Task description —
Print, word for word, every line from the beginning of the listing up to and including the line with "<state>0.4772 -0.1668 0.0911". Pictures are to be excluded.

***** Raw data *****

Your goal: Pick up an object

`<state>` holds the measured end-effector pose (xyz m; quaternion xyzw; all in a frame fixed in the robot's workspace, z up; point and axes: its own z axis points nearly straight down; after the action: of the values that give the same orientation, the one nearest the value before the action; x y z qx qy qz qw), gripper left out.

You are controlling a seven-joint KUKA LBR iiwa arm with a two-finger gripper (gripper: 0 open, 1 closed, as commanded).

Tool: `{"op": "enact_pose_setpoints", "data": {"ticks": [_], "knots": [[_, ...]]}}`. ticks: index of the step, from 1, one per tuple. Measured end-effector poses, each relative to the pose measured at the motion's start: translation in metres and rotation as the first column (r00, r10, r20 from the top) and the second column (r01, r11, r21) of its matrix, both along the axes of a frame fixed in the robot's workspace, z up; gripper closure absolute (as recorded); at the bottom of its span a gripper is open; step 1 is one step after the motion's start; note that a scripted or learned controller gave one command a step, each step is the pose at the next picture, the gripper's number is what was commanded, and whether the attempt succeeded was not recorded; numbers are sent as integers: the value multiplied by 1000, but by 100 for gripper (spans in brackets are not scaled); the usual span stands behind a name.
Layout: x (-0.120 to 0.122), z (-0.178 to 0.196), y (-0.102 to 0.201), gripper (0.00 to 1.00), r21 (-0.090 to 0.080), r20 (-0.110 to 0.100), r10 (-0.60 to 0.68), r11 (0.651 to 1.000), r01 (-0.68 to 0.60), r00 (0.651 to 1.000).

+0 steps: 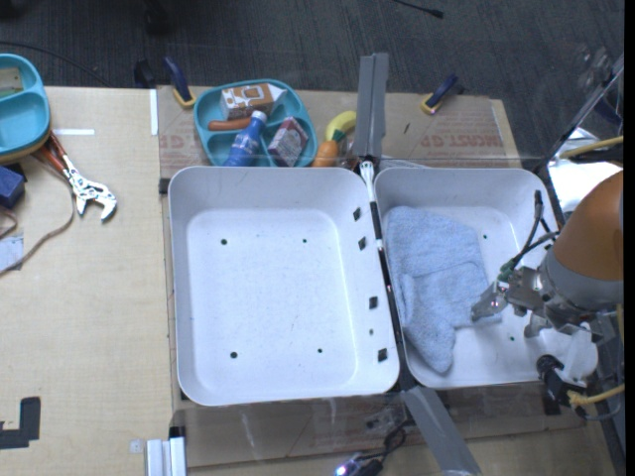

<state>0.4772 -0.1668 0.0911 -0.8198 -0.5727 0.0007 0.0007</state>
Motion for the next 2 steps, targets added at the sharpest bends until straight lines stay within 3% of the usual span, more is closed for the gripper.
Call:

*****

Exercise result —
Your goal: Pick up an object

`<state>` holds the measured end-effector pose (xyz m; quaternion xyzw; all in a frame fixed in the robot's workspace, z up; point and axes: its own z axis points nearly straight down; after the action: of the values that give the same orientation, the one nearest the value before the action; x y z qx qy qz qw), gripper left out.

You are controlling a seven-joint KUKA LBR iiwa arm with a two-finger gripper (gripper: 0 open, 1 closed, as commanded).

Tool: `{"op": "enact_pose_setpoints", "data": {"ticks": [_], "knots": [[_, ...]]}}`. ticks: index of the step, from 1, one per tuple. Measured end-effector poses, each relative to the pose measured at the motion's start: translation in metres and rotation as the first column (r00, r10, r20 from the top) and the second column (r01, r11, r21) of its matrix, both along the axes of a frame fixed in the robot's workspace, z up; gripper closure absolute (as recorded); at the bottom of its span a gripper is open; step 1 is one step after the motion's start; note that a scripted or learned controller gave one command a step, each step is the pose at the next picture, the gripper's number is what was commanded, and whether the attempt succeeded was not recorded; numbers are sent as integers: the value multiplied by 1000, but by 100 for gripper (spans in brackets are not scaled); the usual span stands behind a name.
Layout: x (-0.120 to 0.122), z (-0.178 to 0.196), y (-0.102 to 0.201), gripper (0.00 to 1.00), r21 (-0.090 to 0.080), r20 (-0.110 to 0.100), r10 (-0.60 to 0.68), r11 (0.651 to 1.000), r01 (-0.68 to 0.60), r00 (0.651 to 1.000).

+0 steps: 

<state>0.4772 -0.1668 0.0911 -0.8198 -0.5727 0.0007 0.0007</state>

That concludes the output for this exercise.